▸ **Task prompt**: Wherever the word "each" appears in a line of the records, copy that line.

▸ **Records to use**:
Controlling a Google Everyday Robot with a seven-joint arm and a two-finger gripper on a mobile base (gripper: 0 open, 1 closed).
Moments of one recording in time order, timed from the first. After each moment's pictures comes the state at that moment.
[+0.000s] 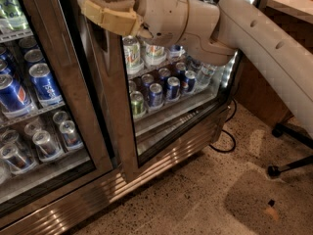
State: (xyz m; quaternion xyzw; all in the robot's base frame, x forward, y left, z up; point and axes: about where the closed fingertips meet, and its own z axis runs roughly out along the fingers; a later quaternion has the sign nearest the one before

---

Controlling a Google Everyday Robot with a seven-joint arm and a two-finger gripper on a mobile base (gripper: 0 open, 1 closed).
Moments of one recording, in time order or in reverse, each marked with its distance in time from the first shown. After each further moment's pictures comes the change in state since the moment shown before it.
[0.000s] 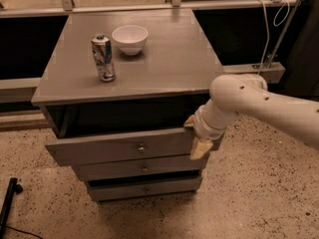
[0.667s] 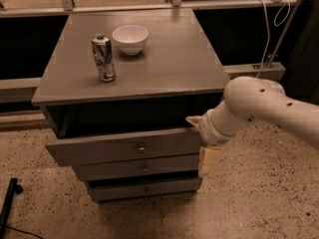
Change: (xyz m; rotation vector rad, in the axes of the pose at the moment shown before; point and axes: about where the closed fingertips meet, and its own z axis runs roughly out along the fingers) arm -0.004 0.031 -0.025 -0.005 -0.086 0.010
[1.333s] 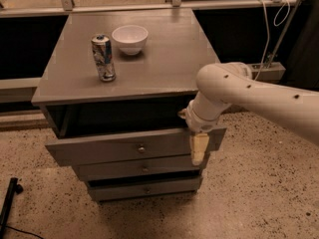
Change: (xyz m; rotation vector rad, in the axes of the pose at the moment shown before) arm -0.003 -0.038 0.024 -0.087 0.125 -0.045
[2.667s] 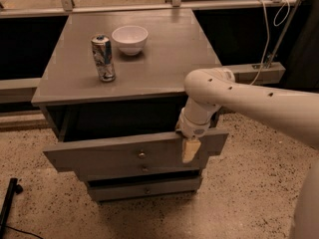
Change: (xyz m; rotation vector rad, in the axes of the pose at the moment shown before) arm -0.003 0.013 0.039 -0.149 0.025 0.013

▸ **Exercise result**:
Moments of one recording in time order, timed from the first. After each moment's pictures comes the state at that moment.
Moments of one recording, in time order or in reverse, each marked with its distance in time from the first shown. After each further moment's pictures comes the change in state since the moment shown before it.

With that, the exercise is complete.